* _What is expected_
Copy every record verbatim but exclude the pictures.

* _Material for this exercise_

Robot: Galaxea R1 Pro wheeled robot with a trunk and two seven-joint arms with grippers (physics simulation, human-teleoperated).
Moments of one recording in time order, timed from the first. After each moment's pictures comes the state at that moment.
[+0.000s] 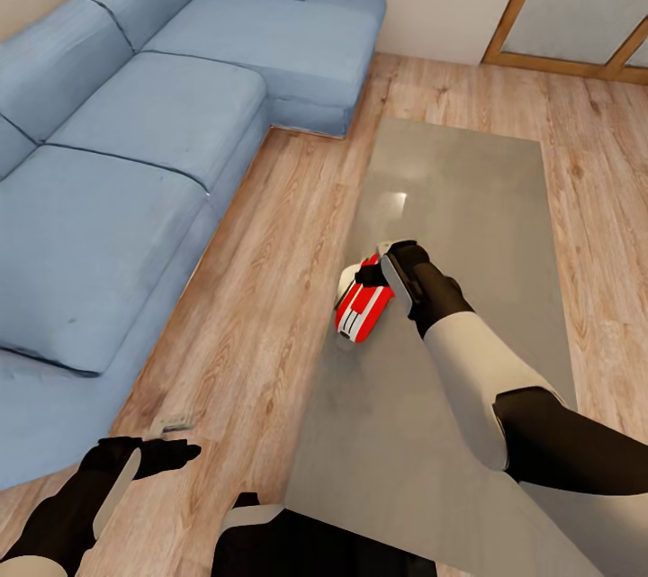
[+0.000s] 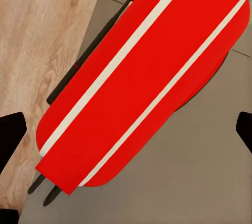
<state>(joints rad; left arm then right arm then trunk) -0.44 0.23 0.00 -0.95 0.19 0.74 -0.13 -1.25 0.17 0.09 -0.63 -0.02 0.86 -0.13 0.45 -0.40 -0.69</state>
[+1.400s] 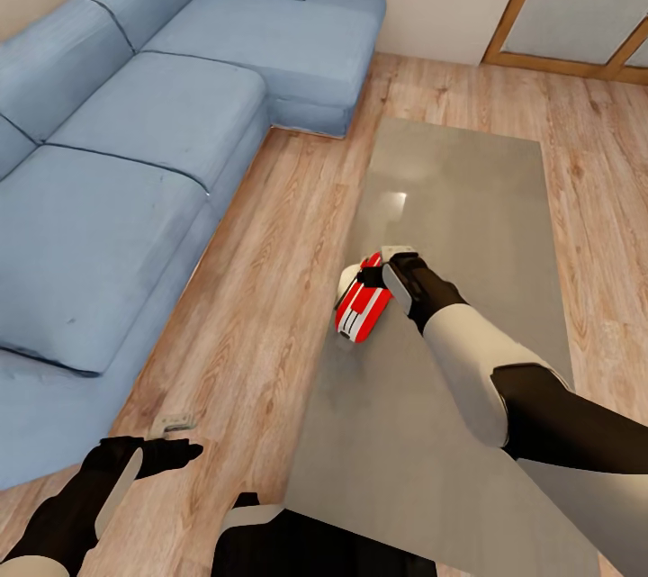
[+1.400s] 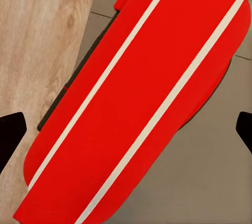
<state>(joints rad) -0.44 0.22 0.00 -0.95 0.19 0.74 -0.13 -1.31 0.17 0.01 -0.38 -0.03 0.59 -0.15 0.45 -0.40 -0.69</state>
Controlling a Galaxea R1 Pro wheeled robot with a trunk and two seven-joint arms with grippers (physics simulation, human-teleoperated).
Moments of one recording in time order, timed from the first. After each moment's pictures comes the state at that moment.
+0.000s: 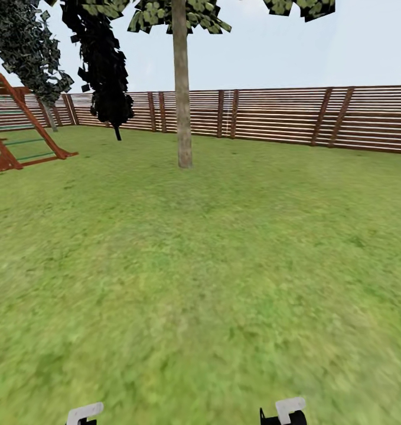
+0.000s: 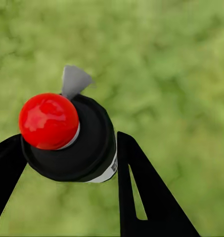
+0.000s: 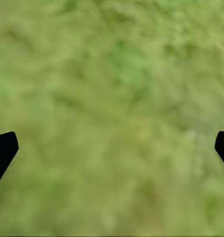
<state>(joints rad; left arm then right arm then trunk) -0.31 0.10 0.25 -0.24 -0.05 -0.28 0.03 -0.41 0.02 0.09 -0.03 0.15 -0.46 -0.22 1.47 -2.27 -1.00</state>
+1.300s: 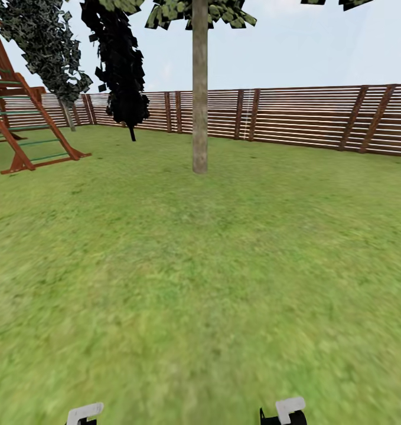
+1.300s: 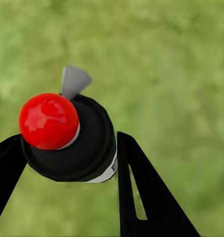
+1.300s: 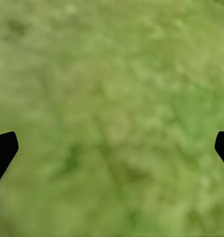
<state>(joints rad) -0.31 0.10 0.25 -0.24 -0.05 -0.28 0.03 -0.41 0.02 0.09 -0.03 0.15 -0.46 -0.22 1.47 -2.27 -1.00</state>
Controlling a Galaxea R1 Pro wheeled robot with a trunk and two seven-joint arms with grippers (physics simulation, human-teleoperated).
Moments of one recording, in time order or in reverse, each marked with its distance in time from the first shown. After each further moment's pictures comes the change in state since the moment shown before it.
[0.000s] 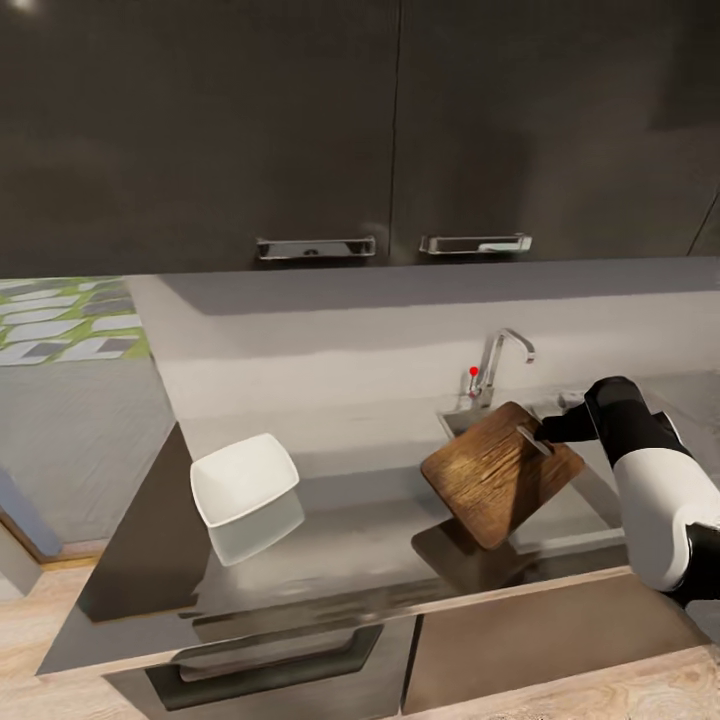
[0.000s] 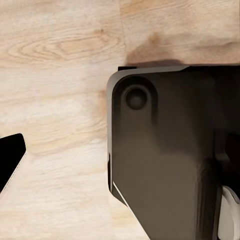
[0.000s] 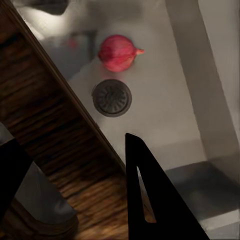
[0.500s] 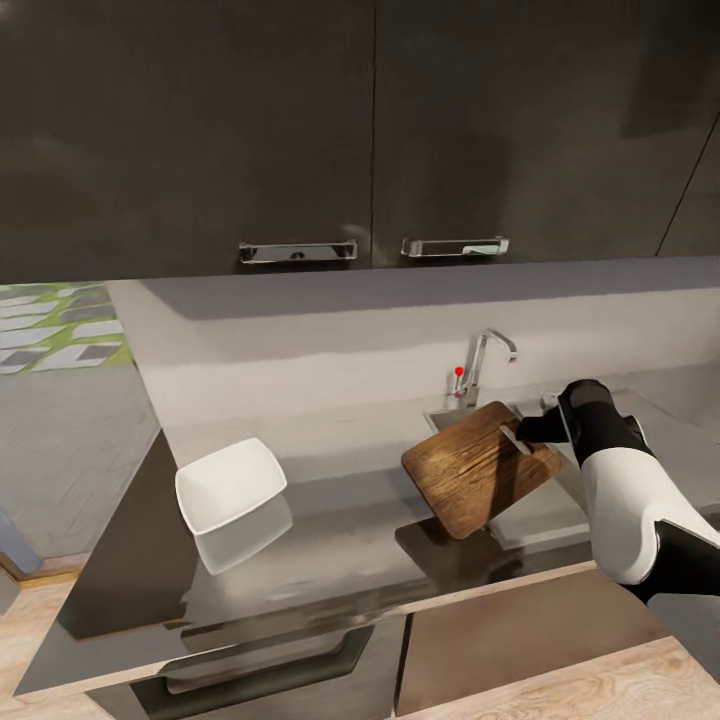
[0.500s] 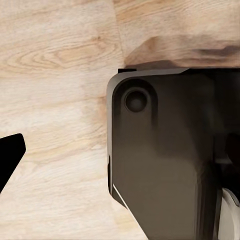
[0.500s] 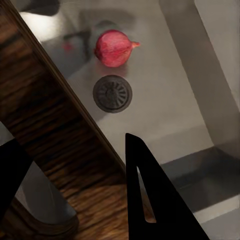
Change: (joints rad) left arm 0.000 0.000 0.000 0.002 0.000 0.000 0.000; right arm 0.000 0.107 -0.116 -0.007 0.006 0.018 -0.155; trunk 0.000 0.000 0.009
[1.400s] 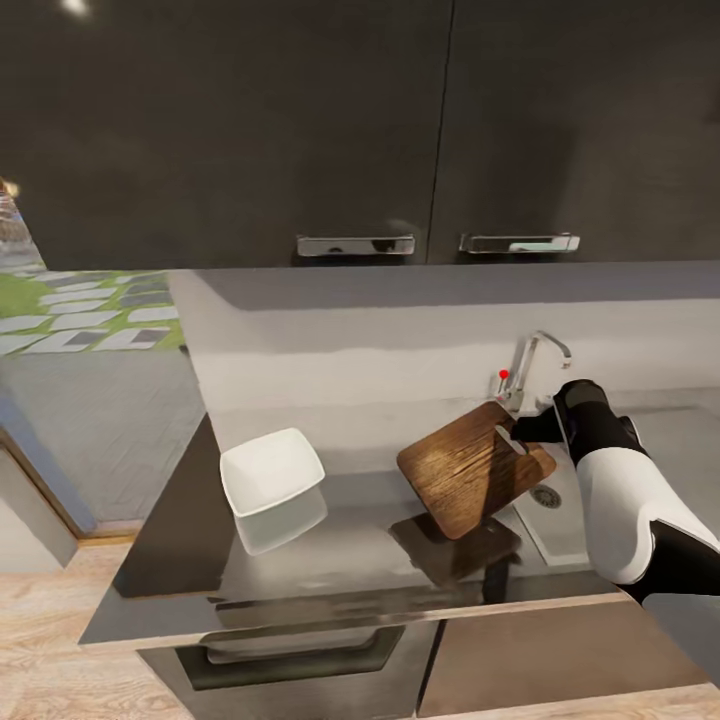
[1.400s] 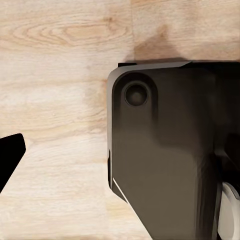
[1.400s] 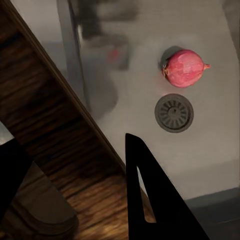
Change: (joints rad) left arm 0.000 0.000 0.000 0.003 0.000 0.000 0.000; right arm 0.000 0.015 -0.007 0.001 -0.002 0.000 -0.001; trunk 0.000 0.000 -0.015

* _Response to the task_
Robot: Galaxea R1 Pro wheeled robot with a trunk and two seven-joint arms with grippers (physics simulation, human-teleoperated).
Moments of one recording in time order, timed from the first. After each moment's pictures comes the state at that moment.
[+0.000s] 
[+0.000s] 
<state>(joints rad; left arm then right arm then trunk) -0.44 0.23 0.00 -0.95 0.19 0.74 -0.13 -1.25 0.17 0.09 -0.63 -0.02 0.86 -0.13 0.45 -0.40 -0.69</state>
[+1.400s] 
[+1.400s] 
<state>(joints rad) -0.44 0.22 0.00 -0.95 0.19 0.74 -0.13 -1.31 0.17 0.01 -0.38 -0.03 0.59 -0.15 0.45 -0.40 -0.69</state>
Controlling a Galaxea R1 Pro wheeled robot with a trunk and two seven-joint arms with grippers (physics simulation, human-teleoperated).
Moments of one recording in time order, timed from the first. After each moment's pictures comes the state at that moment.
+0.000s: 
+0.000s: 
+0.000s: 
<state>(joints rad; left arm then right arm then trunk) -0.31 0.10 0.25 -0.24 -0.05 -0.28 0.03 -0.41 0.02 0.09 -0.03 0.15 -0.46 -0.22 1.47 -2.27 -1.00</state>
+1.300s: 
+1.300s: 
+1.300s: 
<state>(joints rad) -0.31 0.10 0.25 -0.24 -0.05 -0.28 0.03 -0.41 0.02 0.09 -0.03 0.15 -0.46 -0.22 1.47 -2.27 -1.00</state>
Controlling a Galaxea R1 Pro wheeled robot with a trunk and two seven-joint arms with grippers (physics simulation, human-teleoperated).
Moments of one recording, in time order or in reverse, each marked with its distance in time from the first shown. After each further moment's pictures comes the change in state since the moment shown before it.
[0.000s] 
[0.000s] 
[0.000s] 
[0.500s] 
[0.500s] 
[0.500s] 
Change: (joints rad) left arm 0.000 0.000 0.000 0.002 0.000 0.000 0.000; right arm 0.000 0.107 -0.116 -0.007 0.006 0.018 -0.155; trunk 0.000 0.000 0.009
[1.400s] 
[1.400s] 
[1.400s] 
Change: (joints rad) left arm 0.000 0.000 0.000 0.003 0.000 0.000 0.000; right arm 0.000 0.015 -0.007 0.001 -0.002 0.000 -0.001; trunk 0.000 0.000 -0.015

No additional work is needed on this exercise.